Your answer is the lines below, exactly, from the one that contains "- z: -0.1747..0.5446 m" through the one that contains "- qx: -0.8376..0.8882", both included.

>>>>

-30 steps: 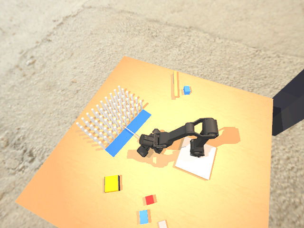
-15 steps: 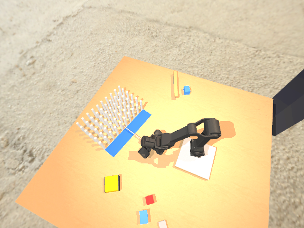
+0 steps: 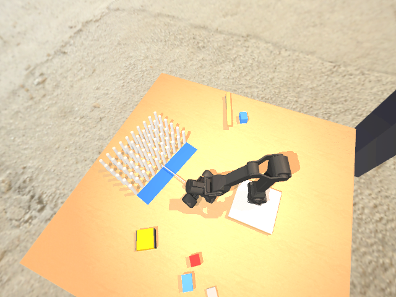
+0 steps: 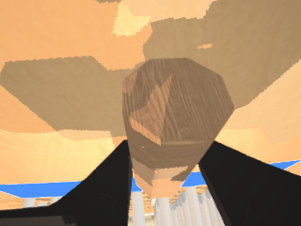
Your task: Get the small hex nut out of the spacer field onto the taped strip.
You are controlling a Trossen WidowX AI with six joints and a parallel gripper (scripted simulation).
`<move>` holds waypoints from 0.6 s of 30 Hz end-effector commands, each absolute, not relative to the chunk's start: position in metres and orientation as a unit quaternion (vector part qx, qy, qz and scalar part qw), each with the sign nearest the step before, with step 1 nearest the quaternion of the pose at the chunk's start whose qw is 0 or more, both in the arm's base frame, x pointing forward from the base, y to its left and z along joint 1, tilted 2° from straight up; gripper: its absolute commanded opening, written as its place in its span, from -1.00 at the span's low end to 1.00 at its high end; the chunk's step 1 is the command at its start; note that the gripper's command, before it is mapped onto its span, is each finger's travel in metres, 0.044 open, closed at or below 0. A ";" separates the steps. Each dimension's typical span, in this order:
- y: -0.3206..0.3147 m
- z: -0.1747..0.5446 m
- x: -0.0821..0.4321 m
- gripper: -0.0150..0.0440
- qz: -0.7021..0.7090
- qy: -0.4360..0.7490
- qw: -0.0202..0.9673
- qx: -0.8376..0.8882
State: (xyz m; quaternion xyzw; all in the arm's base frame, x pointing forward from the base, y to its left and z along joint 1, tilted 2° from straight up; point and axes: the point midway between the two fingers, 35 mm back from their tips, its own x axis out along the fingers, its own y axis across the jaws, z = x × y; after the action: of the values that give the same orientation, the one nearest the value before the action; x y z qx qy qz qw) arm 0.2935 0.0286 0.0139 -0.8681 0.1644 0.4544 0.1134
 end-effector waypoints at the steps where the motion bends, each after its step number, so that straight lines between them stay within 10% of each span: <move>1: 0.030 0.014 0.289 -0.49 0.454 0.165 0.115 -0.868; 18: 0.035 0.014 0.277 -0.49 0.455 0.165 0.115 -0.868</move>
State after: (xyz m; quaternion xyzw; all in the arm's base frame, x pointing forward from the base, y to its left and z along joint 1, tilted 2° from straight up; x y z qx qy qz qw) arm 0.2805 0.0342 0.0139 -0.8677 0.1644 0.4551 0.1135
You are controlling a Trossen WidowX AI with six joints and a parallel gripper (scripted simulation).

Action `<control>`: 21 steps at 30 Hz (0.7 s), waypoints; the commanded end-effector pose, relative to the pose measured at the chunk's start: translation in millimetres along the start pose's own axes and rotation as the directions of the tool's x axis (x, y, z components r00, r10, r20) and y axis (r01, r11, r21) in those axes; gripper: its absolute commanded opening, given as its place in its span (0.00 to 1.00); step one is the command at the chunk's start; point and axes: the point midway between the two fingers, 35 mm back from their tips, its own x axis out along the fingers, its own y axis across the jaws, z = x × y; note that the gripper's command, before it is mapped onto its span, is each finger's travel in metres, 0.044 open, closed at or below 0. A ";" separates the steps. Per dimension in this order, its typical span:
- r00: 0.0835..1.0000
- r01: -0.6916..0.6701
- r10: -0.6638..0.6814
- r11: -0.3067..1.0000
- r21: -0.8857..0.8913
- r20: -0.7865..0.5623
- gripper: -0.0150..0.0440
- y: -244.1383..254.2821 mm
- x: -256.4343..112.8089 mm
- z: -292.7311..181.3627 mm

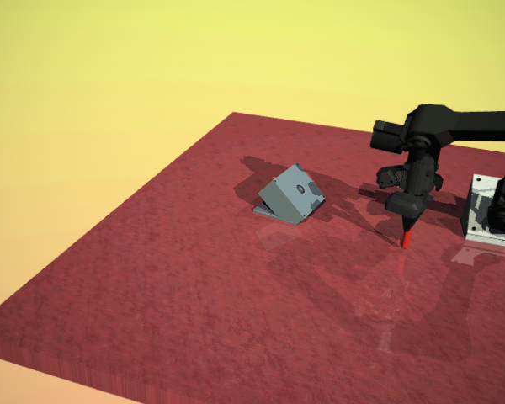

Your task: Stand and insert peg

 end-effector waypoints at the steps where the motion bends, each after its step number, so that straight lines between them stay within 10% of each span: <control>1: 1.000 0.007 -0.007 1.000 -0.002 0.004 0.25 -1.1 -11.2 2.2; 21: 1.000 0.001 -0.001 1.000 0.001 0.002 0.25 0.3 -67.2 5.7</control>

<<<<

# Response area
- z: -0.1747..0.5446 m
- x: -0.0821..0.4321 m
- gripper: -0.0150..0.0440
- qz: -0.7021..0.7090
- qy: -0.4360..0.7490
- qw: -0.0202..0.9673
- qx: -0.8376..0.8882

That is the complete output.